Supprimer les "écarts inexpliqués de rémunérations"

Pour "créer les conditions d’un égal accès aux métiers et aux responsabilités professionnelles" (axe 2), l'avant-projet de protocole d'accord met le paquet sur l'information (sur les métiers de la fonction publique) et la formation des agents au thème de l'égalité professionnelle. Le gouvernement espère ainsi favoriser la mixité des métiers et faire reculer "les stéréotypes de genre". En outre, dans le cadre des plans d’action, les employeurs devraient établir un diagnostic concernant l'obligation de mobilité géographique, qui constitue parfois une condition pour obtenir un avancement ou une promotion et pénalise de fait les femmes. Ils devraient alors formuler, le cas échéant, des "solutions alternatives à la mobilité géographique".
Autre ambition du gouvernement : "traiter les situations d’écarts de rémunération et de déroulement de carrière" (axe 3). Dans ce cadre, le gouvernement veut combattre les "écarts inexpliqués de rémunérations" entre les femmes et les hommes "à corps, cadre d’emplois et fonction identiques". A cette fin, il diffusera à l'attention de tous les employeurs publics "un outil d’autodiagnostic" de ces écarts.
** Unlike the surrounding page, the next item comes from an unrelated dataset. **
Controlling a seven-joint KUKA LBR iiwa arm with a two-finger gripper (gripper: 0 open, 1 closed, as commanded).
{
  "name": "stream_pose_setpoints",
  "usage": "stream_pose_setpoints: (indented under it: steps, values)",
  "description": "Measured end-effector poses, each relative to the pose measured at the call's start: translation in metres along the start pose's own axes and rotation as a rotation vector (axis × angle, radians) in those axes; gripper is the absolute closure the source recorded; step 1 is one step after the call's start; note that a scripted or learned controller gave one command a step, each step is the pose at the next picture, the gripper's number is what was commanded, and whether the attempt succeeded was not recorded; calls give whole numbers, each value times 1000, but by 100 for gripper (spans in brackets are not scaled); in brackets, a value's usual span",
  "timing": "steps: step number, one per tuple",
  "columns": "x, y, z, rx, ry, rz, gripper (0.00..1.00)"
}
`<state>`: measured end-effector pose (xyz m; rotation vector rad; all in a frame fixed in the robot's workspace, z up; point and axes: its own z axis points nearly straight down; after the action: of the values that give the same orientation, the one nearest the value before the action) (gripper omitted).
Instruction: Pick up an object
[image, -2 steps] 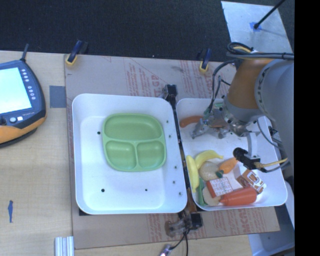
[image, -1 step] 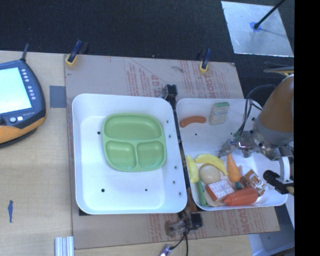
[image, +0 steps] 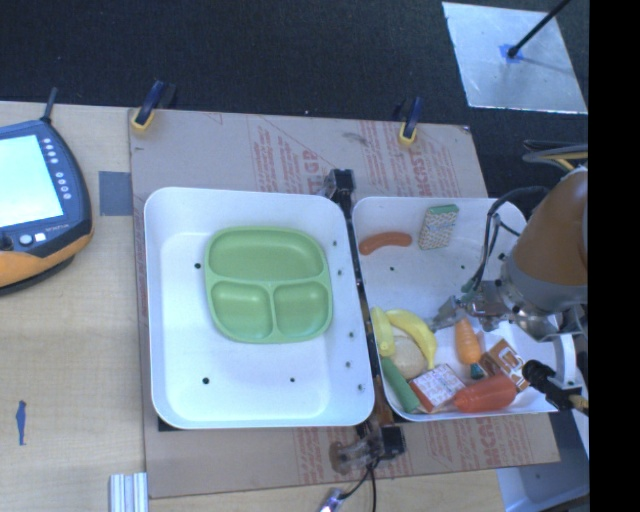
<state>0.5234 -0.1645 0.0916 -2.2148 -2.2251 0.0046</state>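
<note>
The right white bin (image: 400, 270) holds several toy foods. A yellow banana (image: 415, 330), an orange carrot (image: 467, 342), a red-and-white packet (image: 437, 387), a long red item (image: 487, 395) and a brown box (image: 503, 360) crowd its near half. A brown sausage (image: 385, 241) and a pale green packet (image: 437, 226) lie at its far end. My gripper (image: 466, 308) is low inside this bin, just above the carrot's top end and to the right of the banana. The grey wrist and orange band (image: 555, 240) cover the bin's right side.
The left white bin (image: 175, 330) holds a green divided plate (image: 268, 283). A green stick-shaped item (image: 397, 380) lies along the divider between the bins. A handheld controller with a screen (image: 35, 205) rests on the bench at far left. Clamps (image: 148, 108) hold the cardboard sheet.
</note>
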Motion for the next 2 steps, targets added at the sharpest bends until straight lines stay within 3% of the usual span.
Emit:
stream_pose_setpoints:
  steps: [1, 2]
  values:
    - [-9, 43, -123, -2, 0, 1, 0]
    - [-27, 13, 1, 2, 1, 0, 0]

Mais évaluer les différences de rémunération et de déroulement de carrière ne suffit pas : il faudra aussi les résoudre. A cette fin, les plans d'action devront obligatoirement comporter des mesures, assorties d'objectifs chiffrés.

Plus de transparence sur les rémunérations

Les employeurs publics devront également renforcer la transparence des éléments de la rémunération des agents publics (notamment les grilles indiciaires et les critères d’attribution des primes) lors des recrutements. Une circulaire précisant les obligations des employeurs sera diffusée "au premier semestre 2019". On notera encore que le gouvernement veut "neutraliser" l’impact des différents congés familiaux (y compris le congé parental) sur la rémunération et les parcours professionnels.
Dans un courrier commun au secrétaire d'Etat, daté du 20 juillet 2018, l'ensemble des syndicats de la fonction publique (sauf FO) avaient envisagé la question des écarts de rémunération sous un angle beaucoup plus large (et coûteux). En effet, ils avaient souhaité que la négociation traite de "la revalorisation des métiers et filières à prédominance féminine avec comme finalité la négociation de grilles indiciaires".
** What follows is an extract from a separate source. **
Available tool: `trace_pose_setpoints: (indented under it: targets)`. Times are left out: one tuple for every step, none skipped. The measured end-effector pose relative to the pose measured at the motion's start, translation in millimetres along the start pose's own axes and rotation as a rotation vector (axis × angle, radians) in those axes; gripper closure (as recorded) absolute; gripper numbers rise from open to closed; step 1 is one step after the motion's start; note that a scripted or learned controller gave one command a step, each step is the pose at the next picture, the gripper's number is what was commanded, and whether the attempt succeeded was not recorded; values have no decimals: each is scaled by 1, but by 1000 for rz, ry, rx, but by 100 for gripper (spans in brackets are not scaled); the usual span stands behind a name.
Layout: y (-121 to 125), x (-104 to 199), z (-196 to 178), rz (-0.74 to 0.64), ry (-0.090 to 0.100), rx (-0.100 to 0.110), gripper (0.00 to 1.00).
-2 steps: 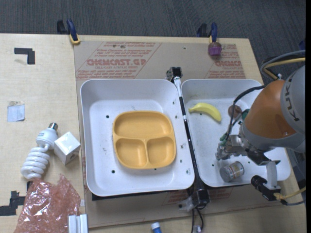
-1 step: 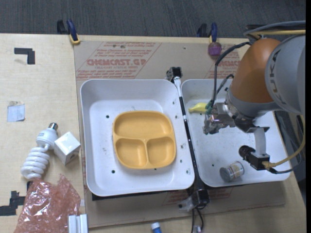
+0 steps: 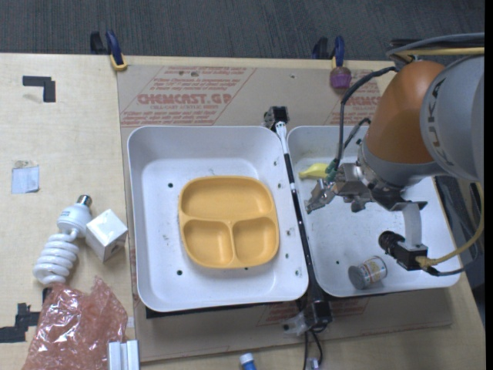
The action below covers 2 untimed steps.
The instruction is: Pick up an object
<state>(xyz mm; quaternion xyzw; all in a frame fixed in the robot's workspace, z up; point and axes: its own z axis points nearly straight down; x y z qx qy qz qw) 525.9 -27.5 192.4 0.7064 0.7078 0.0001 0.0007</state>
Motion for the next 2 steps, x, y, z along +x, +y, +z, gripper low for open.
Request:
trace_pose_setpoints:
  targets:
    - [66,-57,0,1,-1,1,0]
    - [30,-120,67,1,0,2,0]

"Tolérance zéro" pour les violences sexuelles et sexistes

A l'axe 4 ("mieux accompagner les situations de grossesse, la parentalité et l’articulation des temps de vie professionnelle et personnelle"), le gouvernement annonce qu'à partir de l'an prochain, il permettra aux femmes enceintes employées dans la fonction publique, sur avis du médecin de prévention, d'exercer leurs fonctions en télétravail, et ce au-delà de la limite des trois jours fixée par un décret de 2016. Il en attend une "réduction de la fatigue et des déplacements" des personnes concernées. Dans leur courrier du 20 juillet, les syndicats souhaitaient quant à eux des discussions autour du "développement des dispositifs de garde d'enfants adaptés".
Pour renforcer la prévention et la lutte contre les violences sexuelles et sexistes (axe 5), les plans d’action devront comporter obligatoirement des mesures spécifiques. Parce qu'il ne veut aucune "tolérance" dans le domaine, le gouvernement a décidé de diffuser au premier semestre 2019, à l'attention des employeurs publics, un guide de la procédure disciplinaire, accompagné de cas pratiques.
Suite à la réunion du 2 octobre, la DGAFP transmettra aux participants de la négociation une nouvelle version du projet de protocole d'accord. Celle-ci fera l'objet de discussions au cours d'une réunion qui se tiendra le 15 octobre. Le calendrier est serré, puisque le gouvernement espère signer un accord avant les élections professionnelles qui se dérouleront le 6 décembre prochain.